What’s Next for Intra-Data Center Connectivity?
The next generation of optical transceivers for intra-data center applications is being driven by the demand for higher bandwidth and scalability, particularly in AI and GPU-heavy environments. New form factors such as OSFP-XD and QSFP-DD1600 are emerging to support 1.6 Tbps pluggables, with OSFP-XD leading in performance and future scalability. Designed with 16x112G PAM4 electrical lanes and support for 8x224G lanes, OSFP-XD enables not only current 1.6 Tbps optics but also a clear path to 3.2 Tbps. The more flexible thermal management capabilities and higher power capacity make it ideal for high-performance applications and those next-gen data rates.

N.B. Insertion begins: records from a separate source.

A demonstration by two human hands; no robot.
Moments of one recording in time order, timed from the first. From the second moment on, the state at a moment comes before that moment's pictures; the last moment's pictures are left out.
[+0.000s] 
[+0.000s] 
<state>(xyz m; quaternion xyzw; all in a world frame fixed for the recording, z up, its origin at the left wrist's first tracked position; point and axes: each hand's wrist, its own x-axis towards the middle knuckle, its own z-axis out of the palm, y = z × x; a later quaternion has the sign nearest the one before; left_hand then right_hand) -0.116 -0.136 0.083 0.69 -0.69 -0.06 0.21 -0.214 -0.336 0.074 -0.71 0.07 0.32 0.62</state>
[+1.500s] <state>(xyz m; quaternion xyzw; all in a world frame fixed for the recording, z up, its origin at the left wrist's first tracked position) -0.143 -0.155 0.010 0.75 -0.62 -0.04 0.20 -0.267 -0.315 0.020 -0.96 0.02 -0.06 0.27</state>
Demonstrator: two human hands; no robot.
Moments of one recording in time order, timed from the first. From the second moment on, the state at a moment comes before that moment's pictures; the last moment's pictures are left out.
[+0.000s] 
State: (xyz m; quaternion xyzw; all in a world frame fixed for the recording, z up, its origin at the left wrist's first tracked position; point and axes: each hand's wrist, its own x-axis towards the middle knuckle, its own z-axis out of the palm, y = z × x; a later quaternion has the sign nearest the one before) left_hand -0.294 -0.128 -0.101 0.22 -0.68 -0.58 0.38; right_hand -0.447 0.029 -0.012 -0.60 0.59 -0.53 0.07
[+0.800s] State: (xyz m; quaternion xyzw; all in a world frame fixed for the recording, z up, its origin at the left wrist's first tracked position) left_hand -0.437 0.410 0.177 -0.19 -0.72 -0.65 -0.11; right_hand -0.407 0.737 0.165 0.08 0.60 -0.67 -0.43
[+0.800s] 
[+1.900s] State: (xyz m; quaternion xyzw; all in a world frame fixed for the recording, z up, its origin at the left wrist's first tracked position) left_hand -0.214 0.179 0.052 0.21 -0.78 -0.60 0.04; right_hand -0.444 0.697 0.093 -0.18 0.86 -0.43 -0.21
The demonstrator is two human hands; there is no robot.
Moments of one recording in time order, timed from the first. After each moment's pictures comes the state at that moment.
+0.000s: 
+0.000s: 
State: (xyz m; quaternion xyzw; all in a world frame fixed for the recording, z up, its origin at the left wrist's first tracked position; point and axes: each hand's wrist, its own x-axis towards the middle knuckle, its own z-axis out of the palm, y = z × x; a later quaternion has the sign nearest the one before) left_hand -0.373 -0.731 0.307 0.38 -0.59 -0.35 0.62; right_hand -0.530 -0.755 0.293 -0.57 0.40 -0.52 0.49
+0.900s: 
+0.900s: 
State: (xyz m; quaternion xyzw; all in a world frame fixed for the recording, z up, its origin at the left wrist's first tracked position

In addition to new generic transceiver pluggable form factors, technologies like Linear Pluggable Optics (LPO) and Linear Receive Optics (LRO) are gaining traction for reducing power consumption without compromising performance. While Co-Packaged Optics (CPO) promise even greater integration, they still face significant challenges in terms of serviceability, compatibility and ecosystem maturity. As intra-data center connectivity evolves, you can count on Belden and its Precision OT connected brand to continue offering our deep expertise in systems engineering and network integration to help navigate the continued evolution of data centers. From transceiver validation and compatibility to designing custom breakout strategies and managing power and thermal constraints, our team works as an extension of yours—ensuring each deployment is optimized for performance, efficiency, and growth.